▶ _Exercise instructions_
Give back the full data, retyped precisely.

[[ Material for this task, beginning ]]

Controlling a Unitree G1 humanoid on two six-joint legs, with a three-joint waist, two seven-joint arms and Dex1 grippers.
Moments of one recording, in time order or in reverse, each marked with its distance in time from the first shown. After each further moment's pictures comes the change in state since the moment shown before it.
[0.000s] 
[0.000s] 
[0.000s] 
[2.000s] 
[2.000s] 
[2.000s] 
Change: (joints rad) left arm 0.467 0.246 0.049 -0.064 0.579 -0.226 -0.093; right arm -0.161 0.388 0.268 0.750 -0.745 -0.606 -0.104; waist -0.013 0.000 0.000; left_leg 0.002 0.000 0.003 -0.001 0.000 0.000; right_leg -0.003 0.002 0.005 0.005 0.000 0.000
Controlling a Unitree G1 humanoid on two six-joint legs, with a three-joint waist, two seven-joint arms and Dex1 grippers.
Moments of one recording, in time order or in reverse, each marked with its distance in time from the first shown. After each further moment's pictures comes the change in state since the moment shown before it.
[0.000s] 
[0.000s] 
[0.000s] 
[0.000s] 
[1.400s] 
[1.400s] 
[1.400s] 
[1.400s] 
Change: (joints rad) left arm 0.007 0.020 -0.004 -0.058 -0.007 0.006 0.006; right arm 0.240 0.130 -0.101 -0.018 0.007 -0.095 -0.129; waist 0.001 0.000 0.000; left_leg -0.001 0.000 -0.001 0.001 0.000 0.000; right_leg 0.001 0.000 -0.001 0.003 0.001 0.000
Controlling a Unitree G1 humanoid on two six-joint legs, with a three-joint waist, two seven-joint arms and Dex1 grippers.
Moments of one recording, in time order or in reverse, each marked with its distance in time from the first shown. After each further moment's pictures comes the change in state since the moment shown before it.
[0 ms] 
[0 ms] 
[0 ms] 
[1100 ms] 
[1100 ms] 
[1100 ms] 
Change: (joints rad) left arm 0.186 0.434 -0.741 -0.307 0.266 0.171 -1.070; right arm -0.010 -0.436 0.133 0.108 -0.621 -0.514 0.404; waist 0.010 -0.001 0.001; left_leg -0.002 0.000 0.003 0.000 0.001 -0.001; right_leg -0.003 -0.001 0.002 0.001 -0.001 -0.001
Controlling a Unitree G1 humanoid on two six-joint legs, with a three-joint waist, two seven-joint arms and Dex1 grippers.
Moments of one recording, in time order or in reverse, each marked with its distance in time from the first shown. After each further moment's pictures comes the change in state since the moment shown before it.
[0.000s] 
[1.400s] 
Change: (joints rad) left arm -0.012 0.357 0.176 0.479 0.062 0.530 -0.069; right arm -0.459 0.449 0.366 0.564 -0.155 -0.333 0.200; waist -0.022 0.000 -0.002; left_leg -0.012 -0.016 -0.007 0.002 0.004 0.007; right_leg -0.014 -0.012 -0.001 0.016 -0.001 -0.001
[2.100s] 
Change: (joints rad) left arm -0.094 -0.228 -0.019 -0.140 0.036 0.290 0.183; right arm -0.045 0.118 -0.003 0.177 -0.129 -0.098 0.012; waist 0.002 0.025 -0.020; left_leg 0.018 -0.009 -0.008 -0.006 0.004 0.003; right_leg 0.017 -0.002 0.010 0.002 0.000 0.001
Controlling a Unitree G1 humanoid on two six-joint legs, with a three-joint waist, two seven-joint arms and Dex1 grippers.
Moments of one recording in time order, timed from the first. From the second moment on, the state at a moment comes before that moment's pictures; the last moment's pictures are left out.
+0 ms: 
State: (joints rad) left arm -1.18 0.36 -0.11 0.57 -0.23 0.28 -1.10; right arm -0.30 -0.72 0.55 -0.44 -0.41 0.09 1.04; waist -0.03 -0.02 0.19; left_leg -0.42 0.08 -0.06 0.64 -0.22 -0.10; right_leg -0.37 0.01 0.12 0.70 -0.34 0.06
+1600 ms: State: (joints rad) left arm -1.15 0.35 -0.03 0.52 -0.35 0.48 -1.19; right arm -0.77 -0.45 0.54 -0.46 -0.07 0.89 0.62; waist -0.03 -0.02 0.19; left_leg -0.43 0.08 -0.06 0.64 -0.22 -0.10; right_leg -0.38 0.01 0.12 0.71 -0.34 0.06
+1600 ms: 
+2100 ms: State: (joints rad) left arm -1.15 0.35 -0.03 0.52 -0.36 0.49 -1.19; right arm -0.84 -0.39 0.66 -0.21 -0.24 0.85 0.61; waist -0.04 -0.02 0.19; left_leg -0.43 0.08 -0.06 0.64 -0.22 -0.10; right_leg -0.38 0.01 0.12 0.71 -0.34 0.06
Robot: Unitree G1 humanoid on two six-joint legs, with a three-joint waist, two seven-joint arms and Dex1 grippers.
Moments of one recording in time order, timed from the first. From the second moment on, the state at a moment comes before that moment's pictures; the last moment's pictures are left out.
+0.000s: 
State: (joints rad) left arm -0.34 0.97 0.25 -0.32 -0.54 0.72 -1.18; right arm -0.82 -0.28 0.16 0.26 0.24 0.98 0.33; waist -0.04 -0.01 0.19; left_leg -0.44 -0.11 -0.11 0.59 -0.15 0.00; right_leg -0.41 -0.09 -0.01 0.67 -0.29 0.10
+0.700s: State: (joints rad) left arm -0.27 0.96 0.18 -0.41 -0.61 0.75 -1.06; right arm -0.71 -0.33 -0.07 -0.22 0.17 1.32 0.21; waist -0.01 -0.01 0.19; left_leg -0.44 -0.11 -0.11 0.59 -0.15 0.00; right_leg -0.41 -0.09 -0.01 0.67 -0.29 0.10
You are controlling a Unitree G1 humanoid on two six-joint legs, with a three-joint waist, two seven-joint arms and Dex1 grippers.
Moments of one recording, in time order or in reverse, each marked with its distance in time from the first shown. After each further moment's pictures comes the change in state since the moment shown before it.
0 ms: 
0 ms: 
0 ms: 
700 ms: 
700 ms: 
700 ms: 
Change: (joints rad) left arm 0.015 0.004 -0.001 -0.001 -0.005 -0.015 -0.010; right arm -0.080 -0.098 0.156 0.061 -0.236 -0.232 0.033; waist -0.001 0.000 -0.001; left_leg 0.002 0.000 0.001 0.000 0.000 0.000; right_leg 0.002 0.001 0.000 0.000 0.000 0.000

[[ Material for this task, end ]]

▶ _Answer below_
Controlling a Unitree G1 humanoid on two six-joint legs, with a three-joint waist, two seven-joint arms and Dex1 grippers.
Moments of one recording, in time order or in reverse, each marked with its distance in time from the first shown. After each further moment's pictures comes the change in state since the moment shown before it.
[0.000s] 
[0.000s] 
[0.000s] 
[2.000s] 
[2.000s] 
[2.000s] 
Change: (joints rad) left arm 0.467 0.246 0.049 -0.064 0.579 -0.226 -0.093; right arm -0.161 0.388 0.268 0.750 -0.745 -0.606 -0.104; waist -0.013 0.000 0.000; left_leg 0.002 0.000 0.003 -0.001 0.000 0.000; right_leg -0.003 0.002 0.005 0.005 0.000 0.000
Controlling a Unitree G1 humanoid on two six-joint legs, with a three-joint waist, two seven-joint arms and Dex1 grippers.
Moments of one recording, in time order or in reverse, each marked with its distance in time from the first shown. After each further moment's pictures comes the change in state since the moment shown before it.
[0.000s] 
[0.000s] 
[0.000s] 
[0.000s] 
[1.400s] 
[1.400s] 
[1.400s] 
[1.400s] 
Change: (joints rad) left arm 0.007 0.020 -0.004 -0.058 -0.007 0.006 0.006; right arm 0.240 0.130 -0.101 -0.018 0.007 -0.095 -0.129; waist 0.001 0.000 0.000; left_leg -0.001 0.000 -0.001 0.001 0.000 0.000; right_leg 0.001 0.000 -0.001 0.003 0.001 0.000
Controlling a Unitree G1 humanoid on two six-joint legs, with a three-joint waist, two seven-joint arms and Dex1 grippers.
Moments of one recording, in time order or in reverse, each marked with its distance in time from the first shown. After each further moment's pictures comes the change in state since the moment shown before it.
[0 ms] 
[0 ms] 
[0 ms] 
[1100 ms] 
[1100 ms] 
[1100 ms] 
Change: (joints rad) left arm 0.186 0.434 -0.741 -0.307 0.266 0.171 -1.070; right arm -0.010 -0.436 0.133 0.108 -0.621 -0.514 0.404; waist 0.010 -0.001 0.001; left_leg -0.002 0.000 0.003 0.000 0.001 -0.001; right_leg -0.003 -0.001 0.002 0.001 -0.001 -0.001
Controlling a Unitree G1 humanoid on two six-joint legs, with a three-joint waist, two seven-joint arms and Dex1 grippers.
Moments of one recording, in time order or in reverse, each marked with its distance in time from the first shown. After each further moment's pictures comes the change in state since the moment shown before it.
[0.000s] 
[1.400s] 
Change: (joints rad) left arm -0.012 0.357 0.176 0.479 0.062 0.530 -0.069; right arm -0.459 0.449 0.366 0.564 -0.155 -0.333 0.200; waist -0.022 0.000 -0.002; left_leg -0.012 -0.016 -0.007 0.002 0.004 0.007; right_leg -0.014 -0.012 -0.001 0.016 -0.001 -0.001
[2.100s] 
Change: (joints rad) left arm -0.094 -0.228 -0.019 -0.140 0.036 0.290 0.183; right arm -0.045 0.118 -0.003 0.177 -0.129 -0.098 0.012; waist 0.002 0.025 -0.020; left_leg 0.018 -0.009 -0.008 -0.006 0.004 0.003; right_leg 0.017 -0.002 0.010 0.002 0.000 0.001
Controlling a Unitree G1 humanoid on two six-joint legs, with a three-joint waist, two seven-joint arms and Dex1 grippers.
Moments of one recording in time order, timed from the first. From the second moment on, the state at a moment comes before that moment's pictures; the last moment's pictures are left out.
+0 ms: 
State: (joints rad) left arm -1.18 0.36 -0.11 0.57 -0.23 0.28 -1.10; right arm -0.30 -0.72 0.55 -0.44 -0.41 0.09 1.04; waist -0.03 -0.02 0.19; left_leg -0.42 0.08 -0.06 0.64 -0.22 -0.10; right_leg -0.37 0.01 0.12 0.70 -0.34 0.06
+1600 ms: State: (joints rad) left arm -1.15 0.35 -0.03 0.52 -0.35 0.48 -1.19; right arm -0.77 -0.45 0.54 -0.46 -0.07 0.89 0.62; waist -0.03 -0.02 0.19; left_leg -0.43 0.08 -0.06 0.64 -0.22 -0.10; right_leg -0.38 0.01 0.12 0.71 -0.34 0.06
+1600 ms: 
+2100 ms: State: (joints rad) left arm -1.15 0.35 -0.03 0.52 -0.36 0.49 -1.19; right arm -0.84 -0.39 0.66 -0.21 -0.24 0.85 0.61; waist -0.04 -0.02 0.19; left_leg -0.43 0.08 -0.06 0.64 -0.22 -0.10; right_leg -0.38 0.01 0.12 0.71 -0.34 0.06
Robot: Unitree G1 humanoid on two six-joint legs, with a three-joint waist, two seven-joint arms and Dex1 grippers.
Moments of one recording in time order, timed from the first. From the second moment on, the state at a moment comes before that moment's pictures; the last moment's pictures are left out.
+0.000s: 
State: (joints rad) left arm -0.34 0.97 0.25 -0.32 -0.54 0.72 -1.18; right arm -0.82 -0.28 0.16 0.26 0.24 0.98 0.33; waist -0.04 -0.01 0.19; left_leg -0.44 -0.11 -0.11 0.59 -0.15 0.00; right_leg -0.41 -0.09 -0.01 0.67 -0.29 0.10
+0.700s: State: (joints rad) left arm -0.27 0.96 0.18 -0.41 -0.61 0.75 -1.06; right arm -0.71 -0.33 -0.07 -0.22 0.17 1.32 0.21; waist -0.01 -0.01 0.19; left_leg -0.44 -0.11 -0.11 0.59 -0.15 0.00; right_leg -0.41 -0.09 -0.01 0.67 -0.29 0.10
You are controlling a Unitree G1 humanoid on two six-joint legs, with a three-joint waist, two seven-joint arms and Dex1 grippers.
Moments of one recording, in time order or in reverse, each marked with its distance in time from the first shown. After each further moment's pictures comes the change in state since the moment shown before it.
0 ms: 
0 ms: 
0 ms: 
700 ms: 
700 ms: 
700 ms: 
Change: (joints rad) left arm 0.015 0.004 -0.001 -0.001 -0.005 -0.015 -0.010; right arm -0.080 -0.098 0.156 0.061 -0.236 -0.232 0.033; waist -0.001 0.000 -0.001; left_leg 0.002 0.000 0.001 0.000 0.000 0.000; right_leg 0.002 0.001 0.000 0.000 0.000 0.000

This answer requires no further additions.